A small experiment, to demonstrate and pin down a workflow for a state-of-the-art ‘expressive audiobook’ reading in 2018, done by affordable consumer text-to-speech software and voice.
Result: The final audio file (42 minutes).
Input text: a difficult one, the complex essay “Cats and Dogs” (1926) by H.P. Lovecraft. Pulp fiction, with simple-sentences and obvious words, might work far better. But this was a stress-test.
Voice used: Ivona ‘Brian’ (British English, 22hz, about $50). ‘Brian’ does not flow across words as smoothly and blandly as the default Windows 8 Microsoft Zira does. As a result Brian sometimes has occasional mis-emphasis of words and a slight slurring, yet is far more expressive in an audiobook than Zira.
1. The text was read by ‘Brian’ in the text-to-speech software TextAloud 4, with the text read out to a standard MP3 file.
* Speed: Normal.
* Pitch: -5 (to deepen the voice slightly).
* Volume: 100% (perhaps too high, you might also try 70%).
* Pauses between sentences: 0.7 seconds (default in TextAloud is 0.5).
* Pauses between paragraphs: two seconds.
(Why not use the free Balabolka reader? Because it doesn’t offer pause adjustment Update: it now offers markup to add pauses and pitch shifts. Further update: Now you can also set universal pauses).
2. I loaded the resulting MP3 output file into the free audio editor Audacity. An Equalisation filter was run to try to cut the 5Khz – 7Khz sibilance. The same preset tried to slightly boost 1KHz – 5KHz, for overall speech intelligibility.
3. The simple free Spitfish De-esser was then run inside Audacity, to further reduce sibilance. (Select All | Effect | Spitfish | Apply | Close). This runs far more quickly than Audacity’s native de-essing filter, as well as being simpler to control. You may have problems seeing the download button so here is a direct .ZIP download.
4. Ran the Effects | Limiter, using its default ‘Soft Limit’ preset.
5. Added Reverb filter, with its default ‘Voice I’ preset.
6. Ran the Spitfish De-esser again, to make a final attempt to reduce the remaining sibilance. Same settings as before.
7. Saved as an MP3, 320bk/s quality, resulting in a 50Mb file for a 42 minute reading.

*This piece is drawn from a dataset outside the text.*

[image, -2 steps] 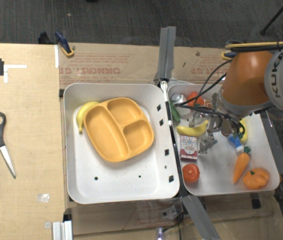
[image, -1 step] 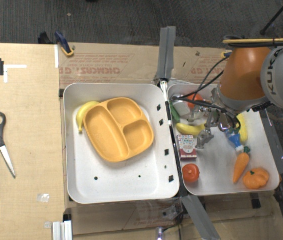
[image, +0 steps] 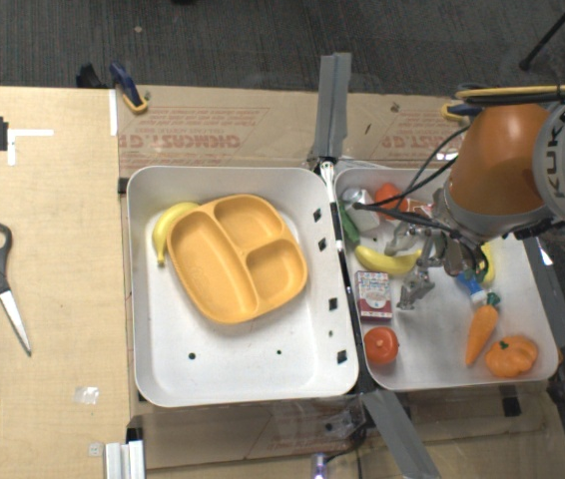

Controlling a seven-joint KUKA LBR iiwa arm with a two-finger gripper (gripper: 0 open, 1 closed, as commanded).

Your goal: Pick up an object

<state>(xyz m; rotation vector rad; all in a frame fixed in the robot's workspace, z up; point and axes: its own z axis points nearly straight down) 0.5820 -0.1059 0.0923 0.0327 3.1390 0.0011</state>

Incidentally, it’s apparently possible to “chain” these steps (like a Photoshop Action) in Audacity, as a preset, and then play them back automatically. I couldn’t find that option in my Audacity, but that’s perhaps because I have an older version.
Results:
The results were fairly listenable, and (once the raspy ‘synthetic voice sibilance’ was reduced) definitely seems like an advance on previous robo-voices. But the test result was certainly not ideal, due to the ‘Brian’ voice’s unnatural unexpected stresses placed on certain words and the slurring of others. It’s rather like listening to a ‘sticky’/’wobbly’ old cassette tape from the 1980s, and becomes rather wearing after a while. It can result in an aural equivalent of the motion-sickness that one encounters in many videogames.
Perhaps there may be some search-and-replace script that automatically tweaks a text so that ‘Brian’ reads it better, but I couldn’t find one. Simple and immediate global fixes are:
* Change Mr. and Mrs. to Mister and Misses.
* Change capitalised acronyms such as NASA to Nasser, or they will be said ‘En-Ay-Ess-Ay’.
* Change crunched up hyphenation, such as and “then-as you all know-he did something” to “then – as you all know – he did something”.
It also helps to have a good Text Cleaner software running when you copy-paste your text into TextAloud, which will fix line-wrapping and other problems.
There are of course various machine-learning services, such as Amazon Parrot, which claim to offer smoother reading voices for text-to-speech. But they appear to be for big-budget developers, are Cloud-based, and it seems unlikely that owners such as Amazon will ever allow them to be unleashed on the making of long audiobooks (which would compete with Audible). What’s being tested above are the tools available to consumers for less than $100 total.